* Problem requirements *
In the records below, find every line that contains "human" and list it.

=== Dataset records ===

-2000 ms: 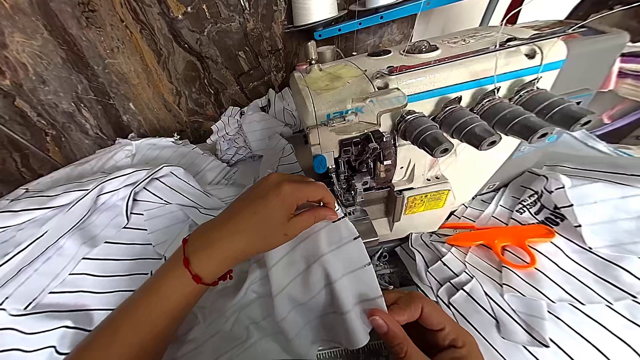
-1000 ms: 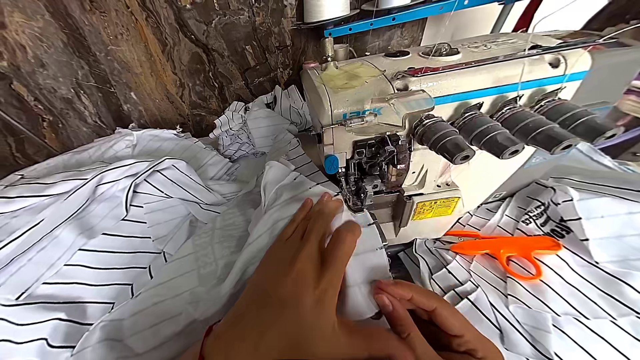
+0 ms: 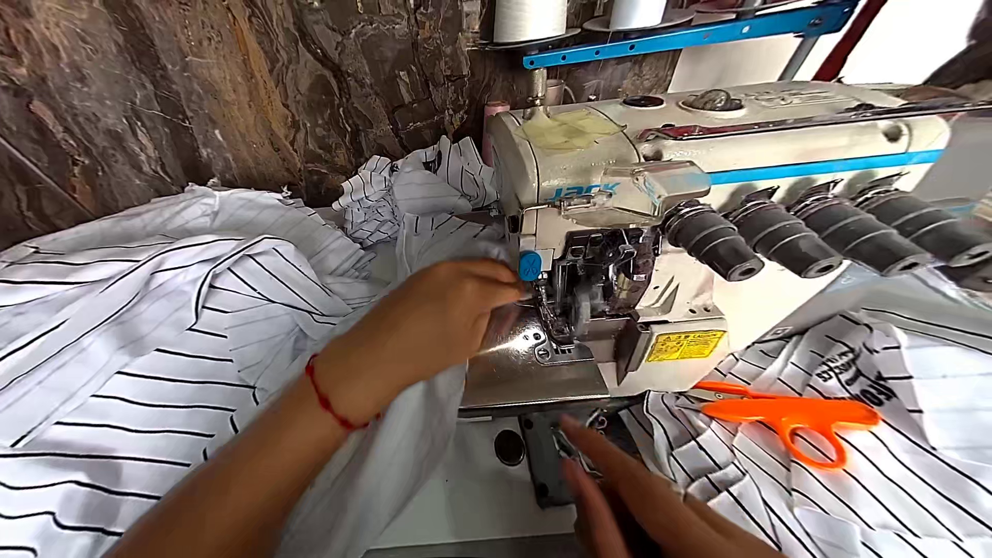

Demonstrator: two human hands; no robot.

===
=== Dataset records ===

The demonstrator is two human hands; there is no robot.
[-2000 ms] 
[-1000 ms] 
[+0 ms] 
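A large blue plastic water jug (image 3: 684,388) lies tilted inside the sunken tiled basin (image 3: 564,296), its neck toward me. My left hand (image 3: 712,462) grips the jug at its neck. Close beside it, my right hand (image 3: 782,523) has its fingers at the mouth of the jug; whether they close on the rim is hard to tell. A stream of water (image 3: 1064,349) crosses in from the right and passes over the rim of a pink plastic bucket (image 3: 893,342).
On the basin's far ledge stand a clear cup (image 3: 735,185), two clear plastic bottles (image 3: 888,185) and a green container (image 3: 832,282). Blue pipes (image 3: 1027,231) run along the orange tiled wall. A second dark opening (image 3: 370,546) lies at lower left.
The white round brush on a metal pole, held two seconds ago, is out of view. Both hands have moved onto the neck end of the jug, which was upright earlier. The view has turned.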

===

* Task result *
Demonstrator: two human hands; no robot.
The demonstrator is two human hands; there is no robot.

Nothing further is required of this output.